Three other popular machine learning algorithms were also considered for model construction: Logistic regression and Lasso Regression (with a minimum error and one standard error away). All three performed poorly compared to the random forest model in correctly classifying the cavities due to the complex nature of the data and the ability of the random forest model to classify less distinctive groups with overlapping information for the classes.
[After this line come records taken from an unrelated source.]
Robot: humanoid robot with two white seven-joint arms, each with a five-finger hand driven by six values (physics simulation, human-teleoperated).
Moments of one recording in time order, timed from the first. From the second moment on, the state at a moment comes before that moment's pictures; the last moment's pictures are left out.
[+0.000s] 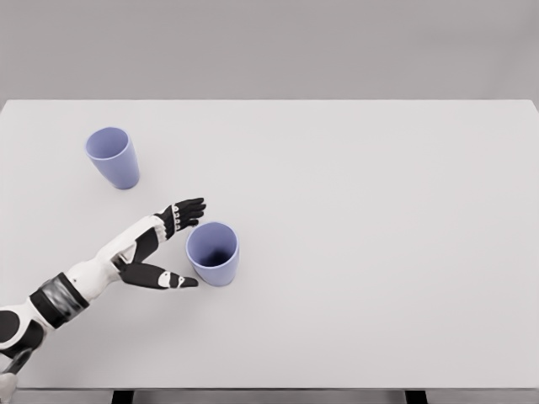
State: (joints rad) left arm 0.05 0.66 -0.37 -1.78 0.51 -0.14 -0.35; right arm 0.03 0.00 0.15 0.01 -0.09 -0.06 -0.08
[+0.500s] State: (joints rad) left arm 0.04 0.61 -0.38 -1.74 0.50 -0.14 -0.35; right arm 0.03 0.00 0.15 0.01 -0.09 -0.06 -0.08
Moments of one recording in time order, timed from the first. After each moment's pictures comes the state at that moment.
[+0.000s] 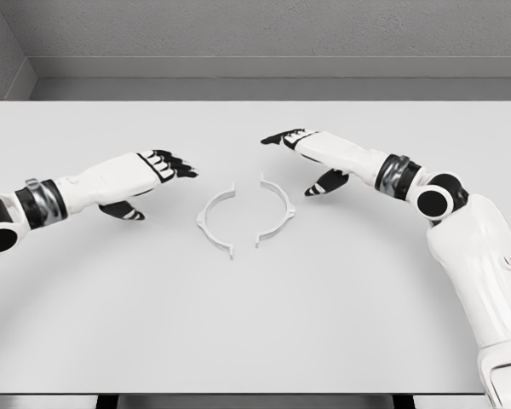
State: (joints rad) left arm -0.46 0.66 -0.48 -1.39 -0.58 -0.61 -0.35; right arm -0.60 -0.24 0.30 -1.08 0.56 -0.61 0.54
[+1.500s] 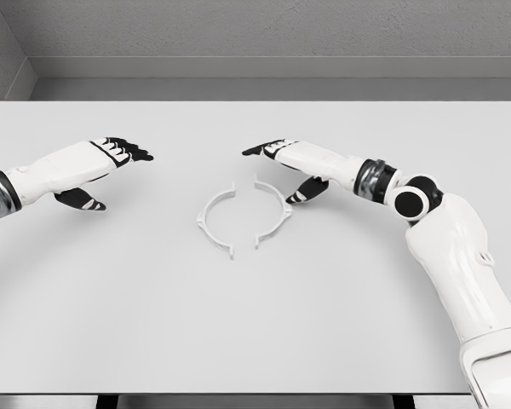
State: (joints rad) left arm -0.46 0.75 -0.43 -1.33 -0.49 -0.61 -0.35; right arm -0.63 -0.19 0.36 -1.00 0.57 -0.61 0.55
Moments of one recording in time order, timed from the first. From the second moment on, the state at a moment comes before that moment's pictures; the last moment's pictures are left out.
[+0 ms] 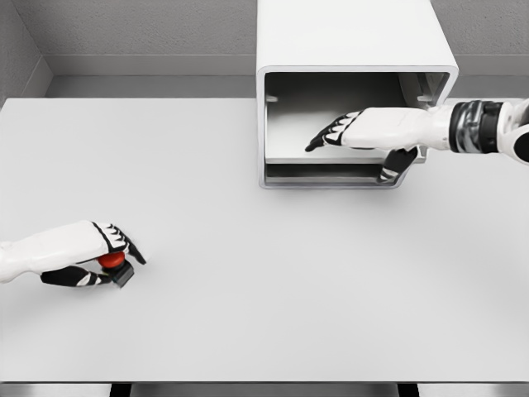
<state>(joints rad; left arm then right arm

Although we were able to develop robust radiomics models, there are limitations to this study. One major restriction is caused by the intrinsically superimposed nature of CXR images. Ribs and other higher density overlying structures cause noise in the lungs that is detected in the radiomic features. Currently, there are some attempts to develop bone suppression software that can retrospectively remove the ribs from CXR [41], but these models were not yet matured enough to apply to our unseen dataset. The successful removal of all superimposed high-density structures might further improve the performance of our model. Cavities are a single representation of PTB, but it is also a common challenge in image-based studies that multiple radiological TB expressions (e.g., adenopathy, infiltrates, and plural effusions) are present on a single X-ray. It is important to note that these other radiological expressions that might be present on the cavity CXR dataset can cause some subjectivity to the outcome of this study. Our sliding window segmentation method was only tested on a single representation of PTB. Future perspectives will extend this technique to other presentations and clinical models.

Conclusion

In this study, two separate radiomic models were constructed, both of which achieved good classification accuracy for normal chest X-rays and cavities on X-rays of people suffering from pulmonary TB. This was achieved by the introduction of a secondary sliding window segmentation that was superimposed on a conventional automatic lung segmentation. This reproducible automatic segmentation method eliminates the difficult and labor-intensive manual disease delineation task, and it alleviates the subjectivity introduced by human judgement on X-rays. The well performing radiomic model could assist clinicians with the prompt diagnosis of pulmonary TB using digital chest X-rays. Accompanied with clinical signs and symptoms, it might aid diagnosis and commencement of pulmonary TB treatment and improve the accuracy of high-volume X-ray TB screening or surveillance programs.